Your assignment: Every line below that holds "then" must be copied.

Provided material:
::::

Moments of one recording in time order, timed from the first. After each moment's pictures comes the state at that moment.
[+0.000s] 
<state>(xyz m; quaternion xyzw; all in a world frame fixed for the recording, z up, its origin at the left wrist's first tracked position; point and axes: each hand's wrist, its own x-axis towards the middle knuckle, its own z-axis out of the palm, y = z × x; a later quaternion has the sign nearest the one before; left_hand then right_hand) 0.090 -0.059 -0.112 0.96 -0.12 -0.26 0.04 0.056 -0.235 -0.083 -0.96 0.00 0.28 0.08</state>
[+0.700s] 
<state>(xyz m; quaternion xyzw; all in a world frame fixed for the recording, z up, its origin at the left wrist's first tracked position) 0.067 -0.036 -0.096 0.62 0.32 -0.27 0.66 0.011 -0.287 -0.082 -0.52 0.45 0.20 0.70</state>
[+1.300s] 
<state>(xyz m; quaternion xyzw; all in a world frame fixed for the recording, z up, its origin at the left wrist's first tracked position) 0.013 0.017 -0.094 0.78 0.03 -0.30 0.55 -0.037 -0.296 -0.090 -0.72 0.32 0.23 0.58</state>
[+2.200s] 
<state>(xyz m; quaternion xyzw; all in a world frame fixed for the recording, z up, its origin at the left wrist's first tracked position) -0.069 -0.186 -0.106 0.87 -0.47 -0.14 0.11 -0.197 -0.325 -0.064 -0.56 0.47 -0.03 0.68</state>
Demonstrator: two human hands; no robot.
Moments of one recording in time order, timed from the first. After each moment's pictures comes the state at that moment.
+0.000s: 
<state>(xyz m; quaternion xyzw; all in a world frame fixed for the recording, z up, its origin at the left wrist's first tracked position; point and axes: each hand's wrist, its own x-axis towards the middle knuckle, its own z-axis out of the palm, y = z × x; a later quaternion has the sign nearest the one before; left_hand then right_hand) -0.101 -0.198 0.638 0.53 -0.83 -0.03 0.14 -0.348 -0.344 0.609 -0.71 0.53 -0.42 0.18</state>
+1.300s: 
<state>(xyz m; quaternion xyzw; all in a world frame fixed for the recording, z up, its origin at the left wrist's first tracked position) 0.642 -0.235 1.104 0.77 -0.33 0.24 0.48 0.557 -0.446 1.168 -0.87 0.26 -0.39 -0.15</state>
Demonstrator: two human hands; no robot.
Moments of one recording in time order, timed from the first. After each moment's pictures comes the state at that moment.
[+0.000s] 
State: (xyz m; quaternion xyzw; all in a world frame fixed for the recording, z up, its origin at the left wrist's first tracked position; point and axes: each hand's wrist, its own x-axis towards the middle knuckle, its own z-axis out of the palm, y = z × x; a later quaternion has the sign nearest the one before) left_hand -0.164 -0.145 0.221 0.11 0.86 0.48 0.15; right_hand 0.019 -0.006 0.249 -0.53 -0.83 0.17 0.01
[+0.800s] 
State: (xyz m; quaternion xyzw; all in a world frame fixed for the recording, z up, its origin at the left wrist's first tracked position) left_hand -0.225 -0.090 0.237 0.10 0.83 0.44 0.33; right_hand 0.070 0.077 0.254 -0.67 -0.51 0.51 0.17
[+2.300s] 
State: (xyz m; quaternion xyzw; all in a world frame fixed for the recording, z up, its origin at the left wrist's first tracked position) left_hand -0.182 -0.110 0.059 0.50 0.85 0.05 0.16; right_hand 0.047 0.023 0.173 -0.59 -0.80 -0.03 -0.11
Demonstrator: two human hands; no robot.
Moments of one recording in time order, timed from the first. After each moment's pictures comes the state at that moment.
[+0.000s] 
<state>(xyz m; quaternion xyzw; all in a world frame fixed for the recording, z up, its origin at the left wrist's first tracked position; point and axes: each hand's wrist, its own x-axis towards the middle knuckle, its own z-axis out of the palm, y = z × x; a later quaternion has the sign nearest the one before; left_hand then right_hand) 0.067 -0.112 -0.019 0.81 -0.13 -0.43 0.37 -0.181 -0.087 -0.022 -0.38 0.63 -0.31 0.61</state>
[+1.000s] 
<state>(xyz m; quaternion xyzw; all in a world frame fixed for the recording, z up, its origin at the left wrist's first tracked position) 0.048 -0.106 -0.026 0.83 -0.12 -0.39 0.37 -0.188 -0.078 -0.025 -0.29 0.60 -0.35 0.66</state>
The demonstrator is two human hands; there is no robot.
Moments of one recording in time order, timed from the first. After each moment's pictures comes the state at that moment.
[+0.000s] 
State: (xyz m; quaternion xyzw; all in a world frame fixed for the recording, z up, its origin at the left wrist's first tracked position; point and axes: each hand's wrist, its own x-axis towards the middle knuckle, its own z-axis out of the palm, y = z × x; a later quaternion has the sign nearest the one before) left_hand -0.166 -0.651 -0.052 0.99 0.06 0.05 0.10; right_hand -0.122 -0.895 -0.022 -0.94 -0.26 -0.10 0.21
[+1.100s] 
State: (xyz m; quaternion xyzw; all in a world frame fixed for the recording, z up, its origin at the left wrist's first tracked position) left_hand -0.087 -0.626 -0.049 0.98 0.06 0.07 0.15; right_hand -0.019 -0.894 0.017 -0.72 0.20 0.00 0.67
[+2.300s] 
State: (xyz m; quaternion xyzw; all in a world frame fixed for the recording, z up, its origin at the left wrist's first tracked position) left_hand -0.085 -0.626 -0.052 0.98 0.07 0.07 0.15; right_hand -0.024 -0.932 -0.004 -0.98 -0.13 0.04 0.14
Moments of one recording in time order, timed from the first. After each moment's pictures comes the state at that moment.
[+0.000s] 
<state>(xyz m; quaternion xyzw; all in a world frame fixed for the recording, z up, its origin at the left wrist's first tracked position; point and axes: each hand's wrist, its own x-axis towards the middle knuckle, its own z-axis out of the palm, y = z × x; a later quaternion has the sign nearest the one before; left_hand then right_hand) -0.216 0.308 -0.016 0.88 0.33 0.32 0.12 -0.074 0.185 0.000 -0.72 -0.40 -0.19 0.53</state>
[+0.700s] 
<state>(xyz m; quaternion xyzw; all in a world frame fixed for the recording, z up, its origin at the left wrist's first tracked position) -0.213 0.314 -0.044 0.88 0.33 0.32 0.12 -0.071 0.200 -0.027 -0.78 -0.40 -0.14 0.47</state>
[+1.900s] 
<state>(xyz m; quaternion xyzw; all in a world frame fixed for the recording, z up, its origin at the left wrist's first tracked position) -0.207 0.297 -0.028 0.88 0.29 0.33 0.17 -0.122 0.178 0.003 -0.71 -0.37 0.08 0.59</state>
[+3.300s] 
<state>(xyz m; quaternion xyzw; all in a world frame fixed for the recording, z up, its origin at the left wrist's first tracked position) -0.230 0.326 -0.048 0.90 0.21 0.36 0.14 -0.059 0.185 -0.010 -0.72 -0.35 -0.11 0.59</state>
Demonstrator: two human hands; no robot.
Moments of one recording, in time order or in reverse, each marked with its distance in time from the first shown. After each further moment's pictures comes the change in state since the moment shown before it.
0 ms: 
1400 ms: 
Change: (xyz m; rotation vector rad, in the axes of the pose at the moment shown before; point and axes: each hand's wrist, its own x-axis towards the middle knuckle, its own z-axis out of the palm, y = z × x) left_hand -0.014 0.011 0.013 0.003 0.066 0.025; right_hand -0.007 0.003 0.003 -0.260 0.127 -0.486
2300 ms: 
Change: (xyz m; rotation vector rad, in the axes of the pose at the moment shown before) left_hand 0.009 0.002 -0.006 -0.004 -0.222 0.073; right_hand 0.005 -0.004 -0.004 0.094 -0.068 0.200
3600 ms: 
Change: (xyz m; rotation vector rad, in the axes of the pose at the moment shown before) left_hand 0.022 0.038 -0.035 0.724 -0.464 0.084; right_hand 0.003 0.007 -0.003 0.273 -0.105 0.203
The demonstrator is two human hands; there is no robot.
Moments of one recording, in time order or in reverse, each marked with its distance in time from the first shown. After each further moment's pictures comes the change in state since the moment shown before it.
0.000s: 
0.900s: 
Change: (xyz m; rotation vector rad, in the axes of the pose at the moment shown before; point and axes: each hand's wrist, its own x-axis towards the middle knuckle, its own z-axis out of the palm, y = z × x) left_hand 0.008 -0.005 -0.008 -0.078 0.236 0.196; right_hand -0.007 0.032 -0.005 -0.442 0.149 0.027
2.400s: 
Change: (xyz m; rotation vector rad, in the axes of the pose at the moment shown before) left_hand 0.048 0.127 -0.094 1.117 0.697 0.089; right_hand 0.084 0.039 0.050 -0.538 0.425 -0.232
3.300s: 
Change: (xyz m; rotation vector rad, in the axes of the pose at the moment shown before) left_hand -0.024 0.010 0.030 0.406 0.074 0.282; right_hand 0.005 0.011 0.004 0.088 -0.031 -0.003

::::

Task answer:
<state>(xyz m; quaternion xyzw; all in a world frame fixed for the recording, z up, its origin at the left wrist's first tracked position; point and axes: each hand's wrist, its own x-axis towards the middle knuckle, its own z-axis out of the palm, y = z × x; a later quaternion has the sign nearest the one before; left_hand then right_hand) 0.090 -0.059 -0.112 0.96 -0.12 -0.26 0.04 0.056 -0.235 -0.083 -0.96 0.00 0.28 0.08</state>
<state>(xyz m; quaternion xyzw; all in a world frame fixed for the recording, z up, its origin at the left wrist's first tracked position; point and axes: each hand's wrist, its own x-axis towards the middle knuckle, its own z-axis out of the palm, y = z × x; a later quaternion has the sign nearest the one before; left_hand then right_hand) -0.101 -0.198 0.638 0.53 -0.83 -0.03 0.14 -0.348 -0.344 0.609 -0.71 0.53 -0.42 0.18</state>
<state>(xyz m; quaternion xyzw; all in a world frame fixed for the recording, z up, its origin at the left wrist's first tracked position; point and axes: each hand's wrist, its own x-axis towards the middle knuckle, its own z-axis out of the palm, y = z × x; a later quaternion has the sign nearest the one before; left_hand then right_hand) 0.067 -0.112 -0.019 0.81 -0.13 -0.43 0.37 -0.181 -0.087 -0.022 -0.38 0.63 -0.31 0.61</state>
<state>(xyz m; quaternion xyzw; all in a world frame fixed for the recording, z up, its origin at the left wrist's first tracked position; point and axes: each hand's wrist, its own x-axis towards the middle knuckle, its own z-axis out of the palm, y = z × x; a later quaternion has the sign nearest the one before; left_hand then right_hand) -0.216 0.308 -0.016 0.88 0.33 0.32 0.12 -0.074 0.185 0.000 -0.72 -0.40 -0.19 0.53</state>

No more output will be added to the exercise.